Task item: The records that follow should be copied out exactly, pictures excluded.
=== Begin Enclosure ===
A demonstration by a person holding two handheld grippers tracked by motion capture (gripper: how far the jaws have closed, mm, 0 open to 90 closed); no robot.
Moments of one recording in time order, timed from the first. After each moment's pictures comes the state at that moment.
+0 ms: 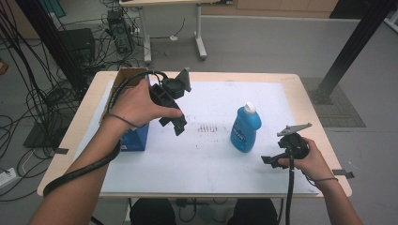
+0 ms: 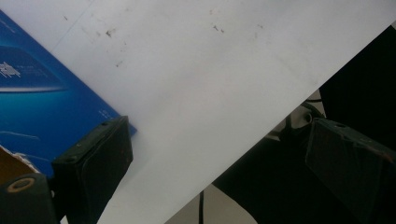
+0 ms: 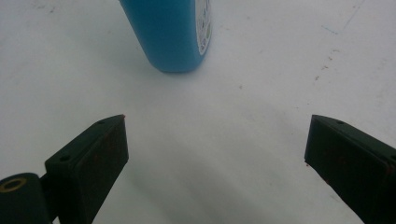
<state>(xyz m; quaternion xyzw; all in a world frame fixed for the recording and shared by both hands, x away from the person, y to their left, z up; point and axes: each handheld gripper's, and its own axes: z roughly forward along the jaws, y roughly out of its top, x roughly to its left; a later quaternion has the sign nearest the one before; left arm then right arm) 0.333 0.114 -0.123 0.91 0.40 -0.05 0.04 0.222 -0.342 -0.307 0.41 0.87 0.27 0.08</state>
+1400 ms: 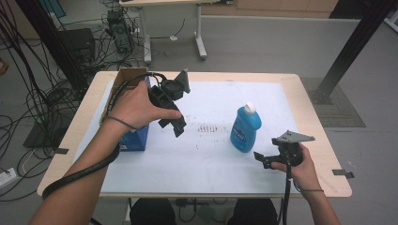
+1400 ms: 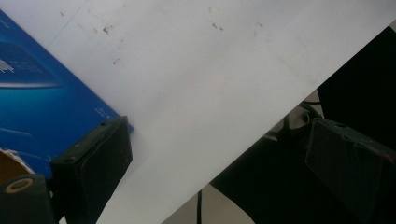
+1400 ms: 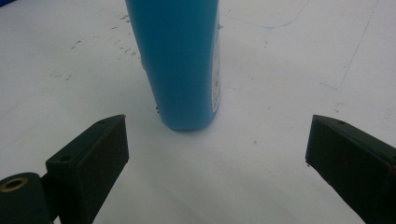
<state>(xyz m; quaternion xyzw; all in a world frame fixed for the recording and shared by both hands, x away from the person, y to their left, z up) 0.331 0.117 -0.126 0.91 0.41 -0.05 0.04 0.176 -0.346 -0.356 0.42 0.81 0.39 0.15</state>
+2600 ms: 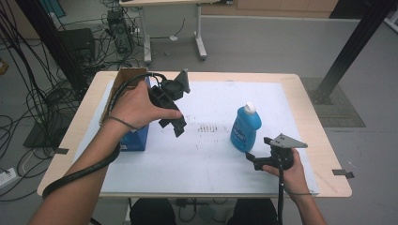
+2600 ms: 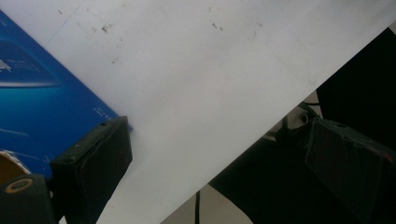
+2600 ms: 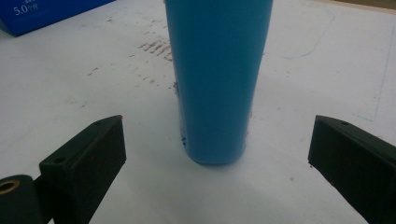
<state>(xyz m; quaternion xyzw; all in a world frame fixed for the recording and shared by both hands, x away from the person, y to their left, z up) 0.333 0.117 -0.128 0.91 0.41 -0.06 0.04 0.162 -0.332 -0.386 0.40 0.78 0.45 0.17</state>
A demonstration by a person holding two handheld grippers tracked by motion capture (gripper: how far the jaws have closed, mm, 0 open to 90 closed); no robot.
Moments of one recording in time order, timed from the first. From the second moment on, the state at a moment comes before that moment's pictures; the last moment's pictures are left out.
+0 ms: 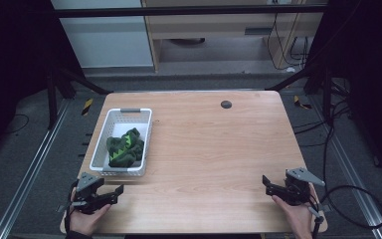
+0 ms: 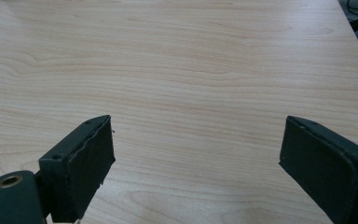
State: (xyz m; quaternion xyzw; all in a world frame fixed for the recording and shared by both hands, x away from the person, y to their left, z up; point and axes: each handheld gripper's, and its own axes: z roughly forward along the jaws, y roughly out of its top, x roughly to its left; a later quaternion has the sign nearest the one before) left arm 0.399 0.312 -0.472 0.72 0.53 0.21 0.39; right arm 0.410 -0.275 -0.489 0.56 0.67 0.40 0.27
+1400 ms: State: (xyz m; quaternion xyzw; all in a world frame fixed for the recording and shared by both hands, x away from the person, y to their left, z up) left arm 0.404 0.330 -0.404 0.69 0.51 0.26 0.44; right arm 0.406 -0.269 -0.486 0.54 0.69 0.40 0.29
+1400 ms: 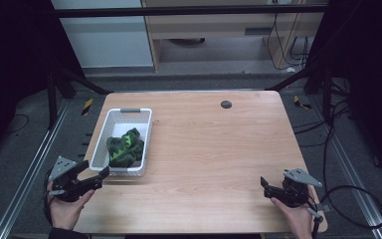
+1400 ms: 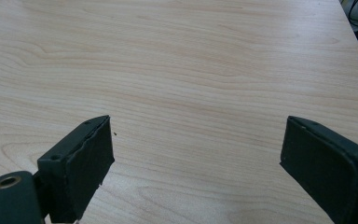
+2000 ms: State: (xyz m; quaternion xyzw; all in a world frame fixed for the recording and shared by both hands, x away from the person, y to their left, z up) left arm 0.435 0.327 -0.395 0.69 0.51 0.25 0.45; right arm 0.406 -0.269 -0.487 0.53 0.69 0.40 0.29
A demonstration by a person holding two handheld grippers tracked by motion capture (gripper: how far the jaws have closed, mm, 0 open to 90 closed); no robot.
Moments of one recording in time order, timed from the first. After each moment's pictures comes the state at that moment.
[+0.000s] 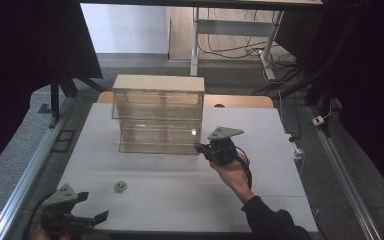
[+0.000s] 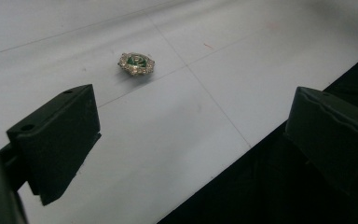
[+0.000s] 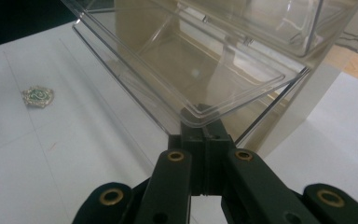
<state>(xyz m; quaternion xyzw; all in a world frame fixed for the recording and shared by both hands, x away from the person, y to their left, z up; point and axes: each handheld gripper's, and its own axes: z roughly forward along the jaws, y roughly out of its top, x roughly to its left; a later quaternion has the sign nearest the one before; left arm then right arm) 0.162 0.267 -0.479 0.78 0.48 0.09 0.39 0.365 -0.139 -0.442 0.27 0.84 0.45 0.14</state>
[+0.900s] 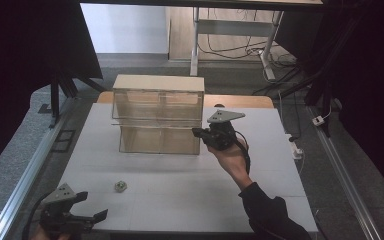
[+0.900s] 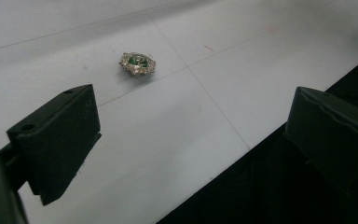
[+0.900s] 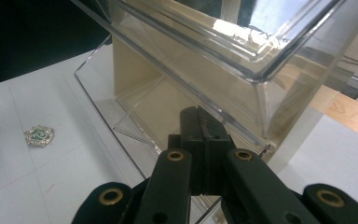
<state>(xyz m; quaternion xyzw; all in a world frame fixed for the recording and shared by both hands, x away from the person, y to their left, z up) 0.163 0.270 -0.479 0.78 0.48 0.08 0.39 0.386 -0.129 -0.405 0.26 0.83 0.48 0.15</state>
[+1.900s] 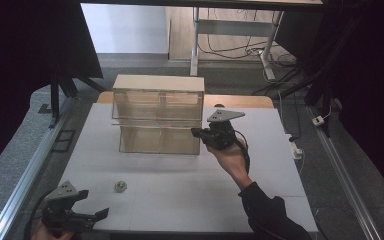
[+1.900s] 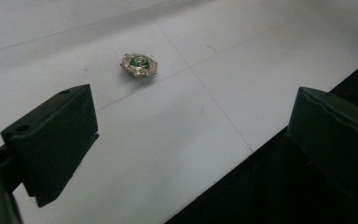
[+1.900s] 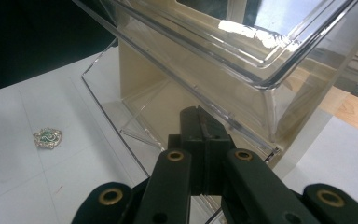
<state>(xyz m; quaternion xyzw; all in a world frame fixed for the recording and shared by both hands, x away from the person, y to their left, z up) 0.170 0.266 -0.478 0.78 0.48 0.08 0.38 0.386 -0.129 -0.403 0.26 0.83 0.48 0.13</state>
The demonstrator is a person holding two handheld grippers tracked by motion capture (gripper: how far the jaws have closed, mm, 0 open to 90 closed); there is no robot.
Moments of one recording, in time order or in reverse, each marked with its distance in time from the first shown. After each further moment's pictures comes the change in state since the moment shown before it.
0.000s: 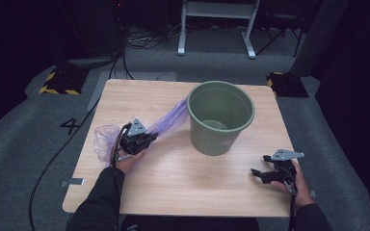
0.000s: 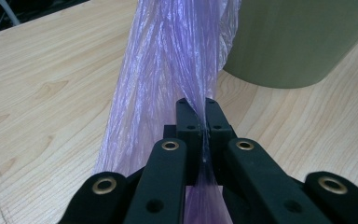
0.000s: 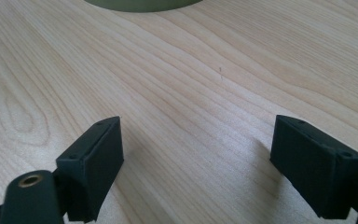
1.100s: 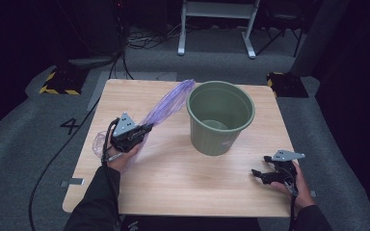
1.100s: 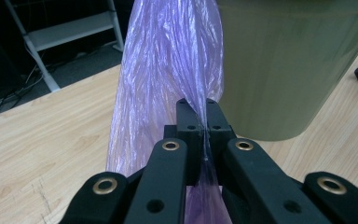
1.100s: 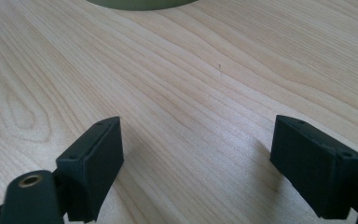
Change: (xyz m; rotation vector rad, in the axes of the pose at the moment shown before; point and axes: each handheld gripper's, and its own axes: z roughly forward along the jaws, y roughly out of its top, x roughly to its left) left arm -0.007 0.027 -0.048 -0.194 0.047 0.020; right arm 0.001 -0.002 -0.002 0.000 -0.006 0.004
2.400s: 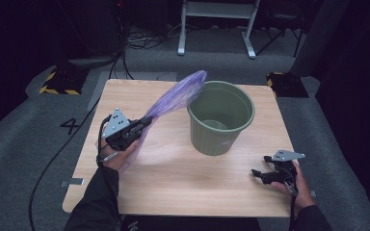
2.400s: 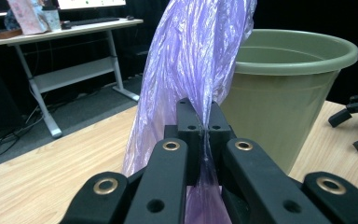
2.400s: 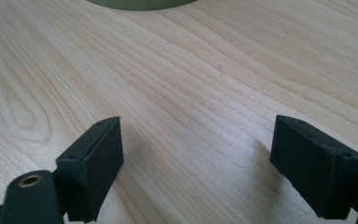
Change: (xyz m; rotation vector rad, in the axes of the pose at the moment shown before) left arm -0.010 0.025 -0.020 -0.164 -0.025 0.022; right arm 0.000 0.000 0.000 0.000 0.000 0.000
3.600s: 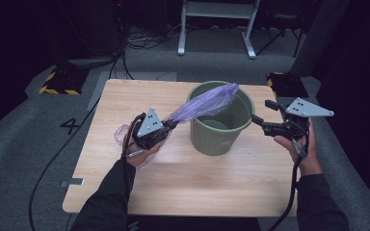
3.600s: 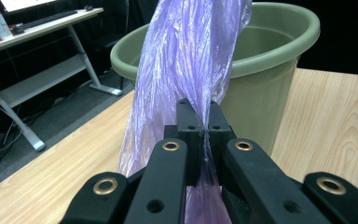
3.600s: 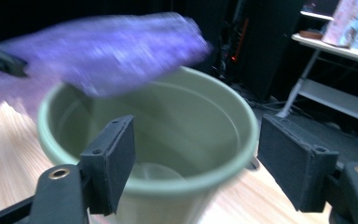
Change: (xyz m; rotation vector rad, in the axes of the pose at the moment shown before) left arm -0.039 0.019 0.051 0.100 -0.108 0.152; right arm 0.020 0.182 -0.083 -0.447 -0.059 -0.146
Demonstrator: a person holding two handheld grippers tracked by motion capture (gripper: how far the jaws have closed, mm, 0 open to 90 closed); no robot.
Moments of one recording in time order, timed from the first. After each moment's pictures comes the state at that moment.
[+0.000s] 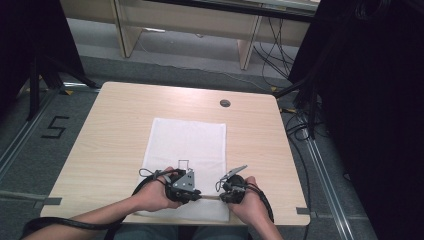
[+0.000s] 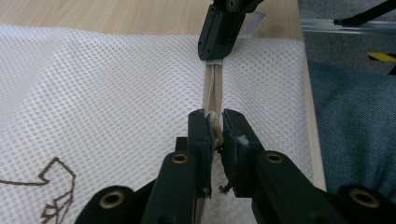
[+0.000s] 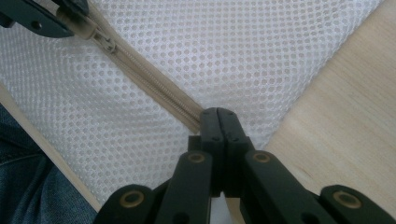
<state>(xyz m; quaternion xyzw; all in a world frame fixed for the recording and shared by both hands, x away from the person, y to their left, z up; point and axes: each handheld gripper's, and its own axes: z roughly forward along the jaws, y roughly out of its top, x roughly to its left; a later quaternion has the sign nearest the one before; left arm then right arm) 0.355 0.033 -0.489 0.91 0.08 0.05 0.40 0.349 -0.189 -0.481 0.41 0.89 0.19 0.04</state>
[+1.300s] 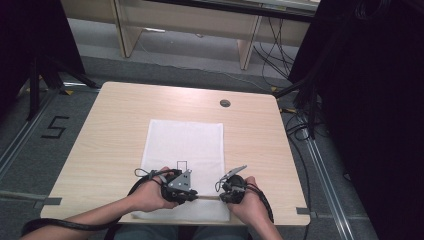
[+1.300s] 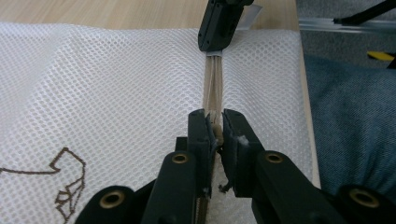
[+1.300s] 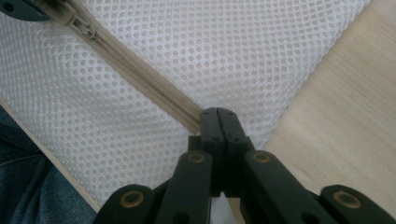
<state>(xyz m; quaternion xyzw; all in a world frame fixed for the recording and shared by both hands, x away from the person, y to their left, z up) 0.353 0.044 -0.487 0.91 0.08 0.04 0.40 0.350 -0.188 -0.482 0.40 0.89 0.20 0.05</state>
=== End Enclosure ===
Exercise solution:
A demonstration by a person holding two handheld grippers tracked by motion capture (gripper: how far the jaws have closed, mm, 0 open to 90 closed); no robot.
Moments of one recording in time order, timed from the first. After each moment's pictures comes the state at that moment.
+0 ms: 
+0 ms: 
+0 ms: 
<state>(xyz m; quaternion xyzw; all in a world frame fixed for the recording and shared by both hands, x away from the person, y to their left, z up; point and axes: each handheld gripper's, and its own axes: z roughly forward along the jaws, y roughly out of its top, x roughly to its left; a later quaternion has the sign nearest the one before; left arm then right arm) 0.333 0.114 -0.123 0.91 0.40 -0.05 0.04 0.222 -0.342 -0.307 0.41 0.87 0.27 0.08</state>
+1400 ms: 
+1400 ms: 
+1400 ms: 
<state>(xyz m; quaternion xyzw; all in a world frame fixed for the recording and shared by both hands, x away from the person, y to their left, z up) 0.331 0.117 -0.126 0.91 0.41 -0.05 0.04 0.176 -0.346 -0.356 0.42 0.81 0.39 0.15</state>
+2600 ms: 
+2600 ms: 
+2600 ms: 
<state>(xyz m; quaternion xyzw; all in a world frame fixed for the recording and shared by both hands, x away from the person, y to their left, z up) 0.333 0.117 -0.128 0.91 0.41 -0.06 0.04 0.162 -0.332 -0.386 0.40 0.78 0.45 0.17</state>
A demonstration by a person holding two handheld grippers tracked by motion capture (gripper: how far the jaws have closed, mm, 0 open to 90 closed); no robot.
Moments of one recording in time order, timed from the first. From the second moment on, the state at a moment comes before that moment's pictures; the last moment's pictures are left out.
+0 ms: 
+0 ms: 
State: (xyz m; quaternion xyzw; all in a world frame fixed for the recording and shared by both hands, x away from the person, y to their left, z up; point and axes: each handheld gripper's, and its own axes: z roughly forward along the jaws, y roughly out of its top, x roughly to its left; a later quaternion has the sign nearest the one before) left arm 0.399 0.312 -0.472 0.72 0.53 0.21 0.39; right arm 0.410 -0.275 -0.489 0.56 0.67 0.40 0.27
+1400 ms: State: (xyz m; quaternion xyzw; all in a world frame fixed for the recording and shared by both hands, x away from the person, y to their left, z up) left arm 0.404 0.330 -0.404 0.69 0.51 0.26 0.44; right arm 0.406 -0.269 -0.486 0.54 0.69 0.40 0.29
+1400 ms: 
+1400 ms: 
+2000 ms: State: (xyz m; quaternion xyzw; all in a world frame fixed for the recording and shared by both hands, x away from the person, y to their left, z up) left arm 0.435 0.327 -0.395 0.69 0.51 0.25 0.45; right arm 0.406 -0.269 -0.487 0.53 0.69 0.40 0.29
A demonstration by a person holding two handheld grippers tracked by motion capture (gripper: how far the jaws have closed, mm, 0 open to 90 closed); no robot.
Moments of one recording in time order, timed from the first. After each moment's pictures comes the state at that moment.
[+0.000s] 
[+0.000s] 
[+0.000s] 
<state>(xyz m; quaternion xyzw; all in a world frame fixed for the recording and shared by both hands, x away from the person, y to their left, z up; point and axes: each handheld gripper's, and its own axes: z roughly forward along the jaws, y roughly out of its top, x roughly to its left; a later quaternion has the sign nearest the one before; left arm then right arm) 0.162 0.267 -0.479 0.78 0.48 0.09 0.39 0.365 -0.139 -0.442 0.27 0.84 0.45 0.14</state>
[+0.900s] 
[+0.900s] 
[+0.900s] 
<state>(xyz m; quaternion xyzw; all in a world frame fixed for the recording and shared by both hands, x away from the person, y to their left, z up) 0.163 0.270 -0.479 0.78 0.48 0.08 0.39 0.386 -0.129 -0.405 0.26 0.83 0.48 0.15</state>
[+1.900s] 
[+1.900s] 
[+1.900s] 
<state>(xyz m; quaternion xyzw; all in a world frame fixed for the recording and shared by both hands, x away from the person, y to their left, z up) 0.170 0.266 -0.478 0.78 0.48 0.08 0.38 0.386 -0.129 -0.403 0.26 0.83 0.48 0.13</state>
The demonstrator is a person holding two handheld grippers tracked by motion capture (gripper: how far the jaws have closed, mm, 0 open to 90 closed); there is no robot.
Moments of one recording, in time order or in reverse, each marked with its distance in time from the first shown. After each further moment's pictures comes the change in state since the moment shown before it.
0.000s: 
0.000s: 
0.000s: 
1.100s: 
1.100s: 
1.100s: 
Change: (xyz m; rotation vector rad, in the axes of the pose at the moment shown before; point and axes: each handheld gripper's, and its own axes: z roughly forward along the jaws, y roughly out of its top, x roughly to its left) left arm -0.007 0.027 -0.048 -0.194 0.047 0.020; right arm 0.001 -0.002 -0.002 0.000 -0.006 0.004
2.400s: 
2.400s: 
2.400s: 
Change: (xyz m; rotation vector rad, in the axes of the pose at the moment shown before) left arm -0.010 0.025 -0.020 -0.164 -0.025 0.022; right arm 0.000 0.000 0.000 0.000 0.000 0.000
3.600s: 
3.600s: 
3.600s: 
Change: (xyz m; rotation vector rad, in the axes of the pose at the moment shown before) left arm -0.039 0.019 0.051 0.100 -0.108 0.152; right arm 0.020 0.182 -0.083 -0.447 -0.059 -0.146
Demonstrator: a person holding two handheld grippers tracked by motion capture (gripper: how far the jaws have closed, mm, 0 open to 90 closed); no robot.
Moments of one recording in time order, timed from the first. After each moment's pictures comes the state at that moment.
[+0.000s] 
[+0.000s] 
[+0.000s] 
<state>(xyz m; quaternion xyzw; all in a world frame fixed for the recording and shared by both hands, x away from the person, y to their left, z up; point and axes: each handheld gripper's, and its own axes: z roughly forward along the jaws, y roughly out of its top, x roughly to its left; a later quaternion has the sign nearest the one before; left arm then right arm) 0.355 0.033 -0.489 0.91 0.08 0.05 0.40 0.349 -0.189 -0.481 0.41 0.89 0.19 0.04</state>
[+1.300s] 
[+1.300s] 
[+1.300s] 
<state>(xyz m; quaternion xyzw; all in a world frame fixed for the recording and shared by both hands, x away from the person, y to their left, z up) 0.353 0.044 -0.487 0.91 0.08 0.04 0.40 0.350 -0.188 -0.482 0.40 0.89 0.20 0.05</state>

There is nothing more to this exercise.